Author, Institution: Audrius Merfeldas, Kaunas University of Technology
Science area, field of science: Technological Sciences, Electrical and Electronics Engineering, T001
Scientific supervisor: Prof. Dr. Darius Gailius (Kaunas University of Technology, Technological Sciences, Electrical and Electronics Engineering, T001)
Dissertation Defence Board of Electrical and Electronics Engineering Science Field:
Prof. Dr. Liudas Mažeika (Kaunas University of Technology, Technological Sciences, Electrical and Electronic Engineering, T001) – chairman
Prof. Dr. Elena Jasiūnienė (Kaunas University of Technology, Technological Sciences, Electrical and Electronic Engineering, T001)
Prof. Dr. Wlodek J. Kulesza (Blekinge Institute of Technology, Sweden, Technological Sciences, Electrical and Electronic Engineering, T001)
Prof. Dr. Jurij Novickij (Vilnius Gediminas Technical University, Technological Sciences, Electrical and Electronic Engineering, T001)
Prof. Dr. Darius Viržonis (Kaunas University of Technology, Technological Sciences, Electrical and Electronic Engineering, T001)

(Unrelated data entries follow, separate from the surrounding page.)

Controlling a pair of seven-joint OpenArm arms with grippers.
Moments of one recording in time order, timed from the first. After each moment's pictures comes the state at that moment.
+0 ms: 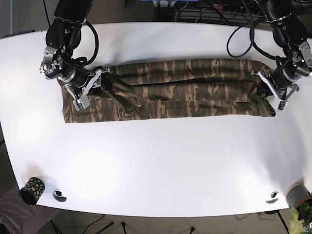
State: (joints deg) left arm 5.9 -14.0 -29.6 95.2 -24.9 -39.7 57.2; right arm -3.2 7.9 22.5 90.3 27.2 39.9 -60.6
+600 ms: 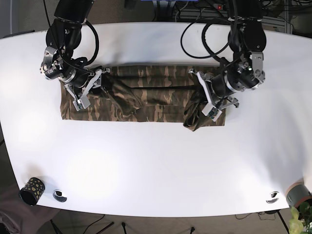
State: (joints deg) left arm 3.2 -0.5 -2.7 101.4 -17.5 -33.9 56.1; right arm -3.2 7.9 22.5 90.2 27.2 39.9 -60.6
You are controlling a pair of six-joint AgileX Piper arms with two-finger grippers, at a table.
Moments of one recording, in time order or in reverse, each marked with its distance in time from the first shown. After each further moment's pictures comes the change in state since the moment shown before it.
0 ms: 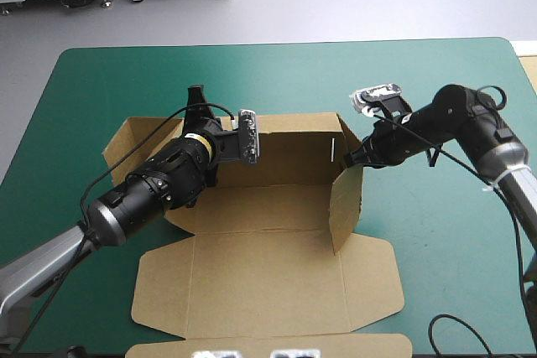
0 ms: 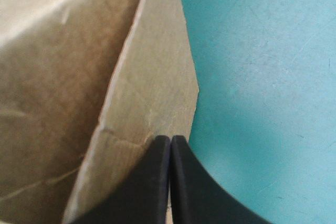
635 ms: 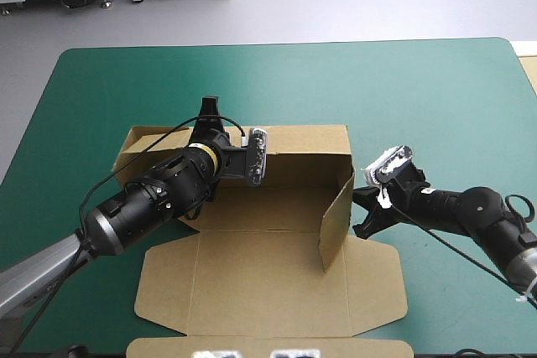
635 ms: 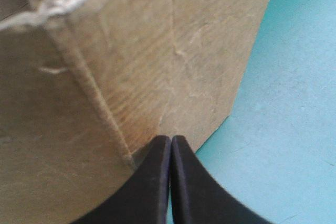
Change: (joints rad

The dissertation defence takes place online.
The doctoral dissertation is available at the library of Kaunas University of Technology (K. Donelaičio g. 20, Kaunas).
Annotation:
Radiated susceptibility is mandatory test for both successful electromagnetic compatibility (EMC) tests and product certification procedures. It also reflects the quality of the electronics design and technical solutions to ensure product shows no degradation of performance by presence of any electromagnetic (EM) signals, noises and interferences. This is very important for medical, automotive, aviation and military applications where electronic devices might suffer from high level EM interferences and device operation is related to critical safety. Though high precision and repeatability far-field testing methods often preferred by the full-compliance laboratories, they are lacking of information and often limited to “Pass/Fail” type of results.
The proposed improved spatial resolution magnetic near-field probe, the adaptive scanning height methodology and the instruments enables radiated susceptibility mapping and hotspot localization of radio frequency printed circuit boards (PCBs). The detailed analysis of the common electronics components, the PCB layout and the scanning height influence for the -6dB magnetic field aperture size and shape was determined.
The developed methodology allows RF susceptibility mapping and hotspot localization for high integration RF devices that might contribute as a helpful tool for troubleshooting and analysis for EMC laboratories.